**What you need to do:** In the material below, find each line with the word "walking" and copy it.
>>>
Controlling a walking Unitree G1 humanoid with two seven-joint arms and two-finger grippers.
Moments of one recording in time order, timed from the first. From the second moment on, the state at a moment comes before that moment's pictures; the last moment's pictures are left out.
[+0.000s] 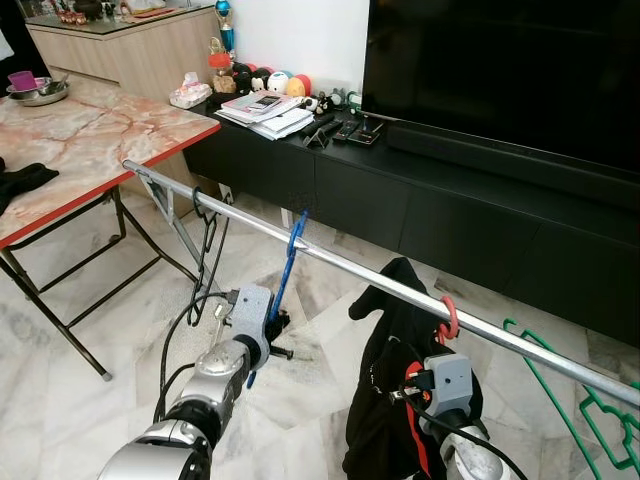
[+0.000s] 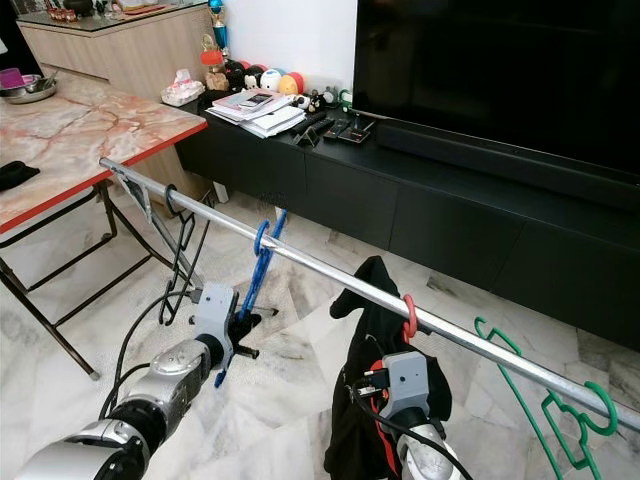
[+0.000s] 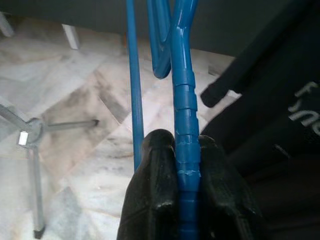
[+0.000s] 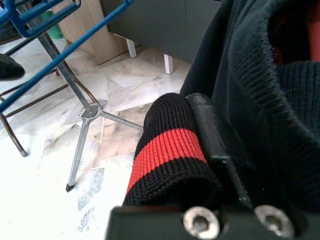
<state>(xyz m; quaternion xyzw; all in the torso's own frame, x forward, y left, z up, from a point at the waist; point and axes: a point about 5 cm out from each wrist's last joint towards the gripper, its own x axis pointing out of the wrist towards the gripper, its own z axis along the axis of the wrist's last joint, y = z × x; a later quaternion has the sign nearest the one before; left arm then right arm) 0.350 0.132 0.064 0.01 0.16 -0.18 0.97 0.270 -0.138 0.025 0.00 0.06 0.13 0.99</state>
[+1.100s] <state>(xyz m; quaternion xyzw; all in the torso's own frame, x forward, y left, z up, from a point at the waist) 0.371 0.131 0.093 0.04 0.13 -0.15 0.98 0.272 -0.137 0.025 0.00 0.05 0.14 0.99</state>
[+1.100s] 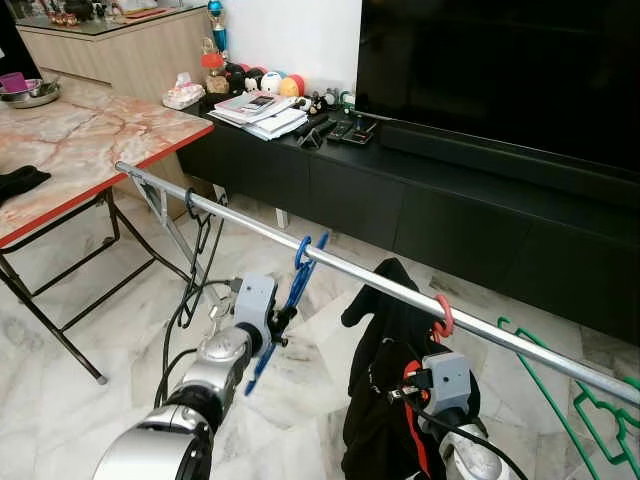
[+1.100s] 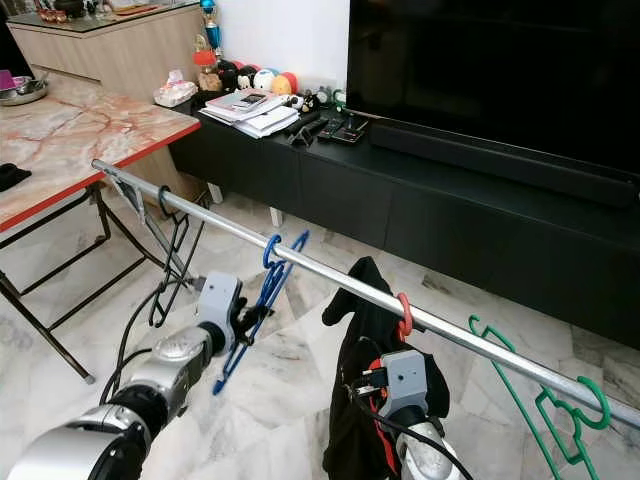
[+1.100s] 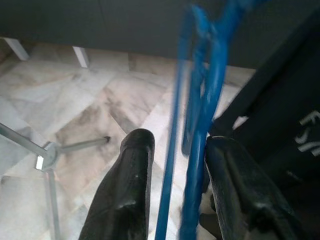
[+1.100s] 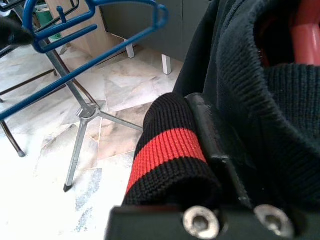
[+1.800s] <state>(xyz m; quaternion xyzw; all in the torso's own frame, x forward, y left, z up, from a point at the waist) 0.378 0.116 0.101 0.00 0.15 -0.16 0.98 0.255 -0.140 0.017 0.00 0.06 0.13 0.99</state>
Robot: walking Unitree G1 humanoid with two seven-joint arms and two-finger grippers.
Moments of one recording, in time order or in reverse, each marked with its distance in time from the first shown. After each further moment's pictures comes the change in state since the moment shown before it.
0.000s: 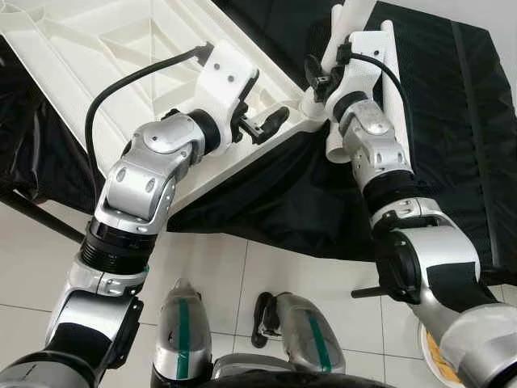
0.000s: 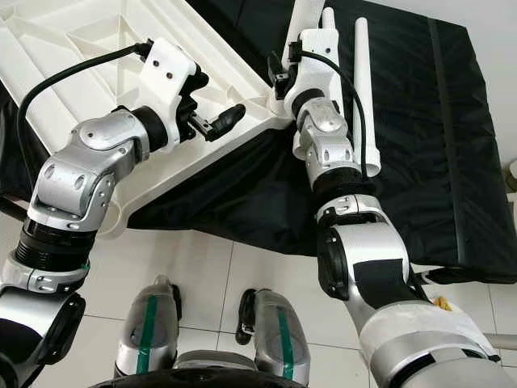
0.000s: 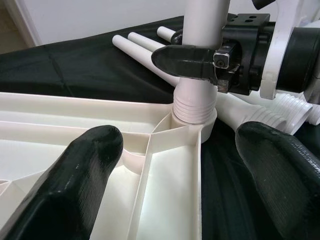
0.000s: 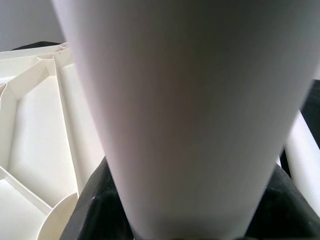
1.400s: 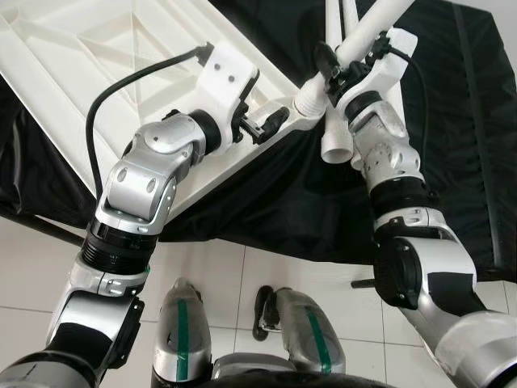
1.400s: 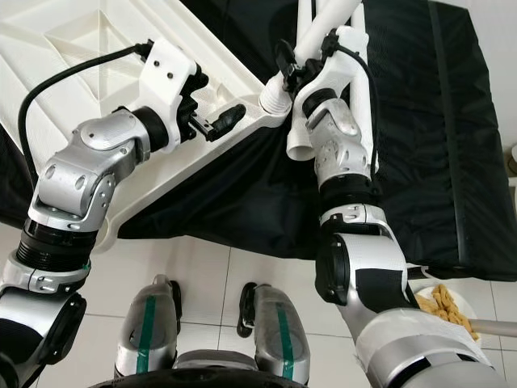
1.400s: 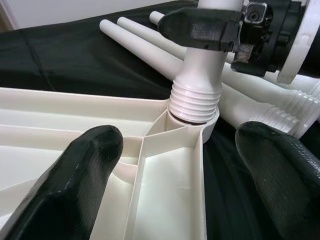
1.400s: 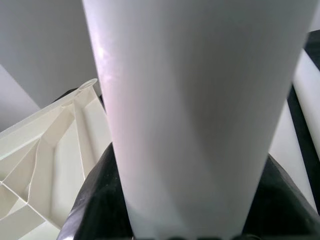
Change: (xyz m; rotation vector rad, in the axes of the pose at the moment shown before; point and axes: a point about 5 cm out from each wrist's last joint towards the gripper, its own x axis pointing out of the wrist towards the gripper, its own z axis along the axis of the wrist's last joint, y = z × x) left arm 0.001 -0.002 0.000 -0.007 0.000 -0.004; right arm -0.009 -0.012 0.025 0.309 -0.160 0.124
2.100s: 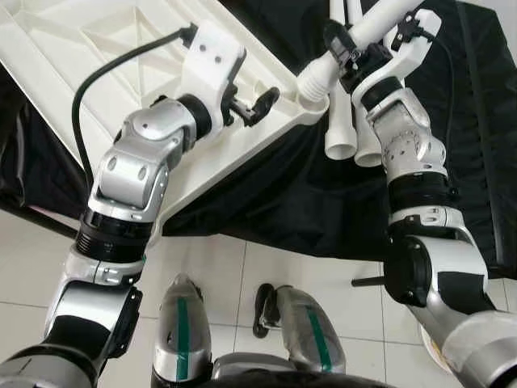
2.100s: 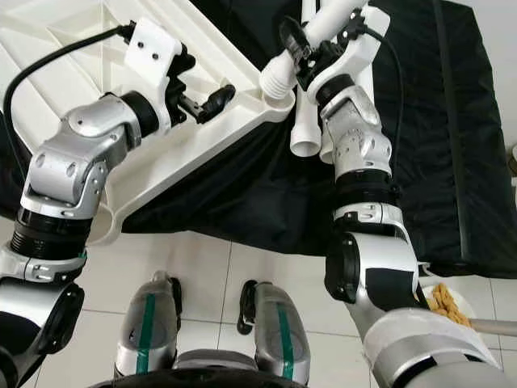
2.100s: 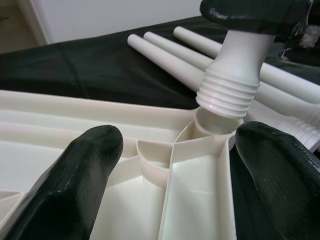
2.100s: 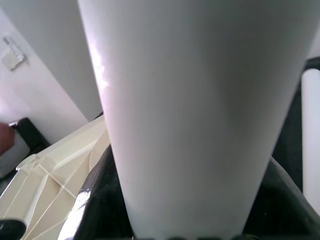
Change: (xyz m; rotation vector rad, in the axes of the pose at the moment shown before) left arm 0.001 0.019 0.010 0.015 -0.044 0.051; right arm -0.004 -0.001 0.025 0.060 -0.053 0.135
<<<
**Answer section:**
Controlling a walking Unitree G1 humanoid with two seven-joint arms and two-finger grippers.
Robot: walking Unitree G1 humanoid with two seven-joint arms and two-finger grippers.

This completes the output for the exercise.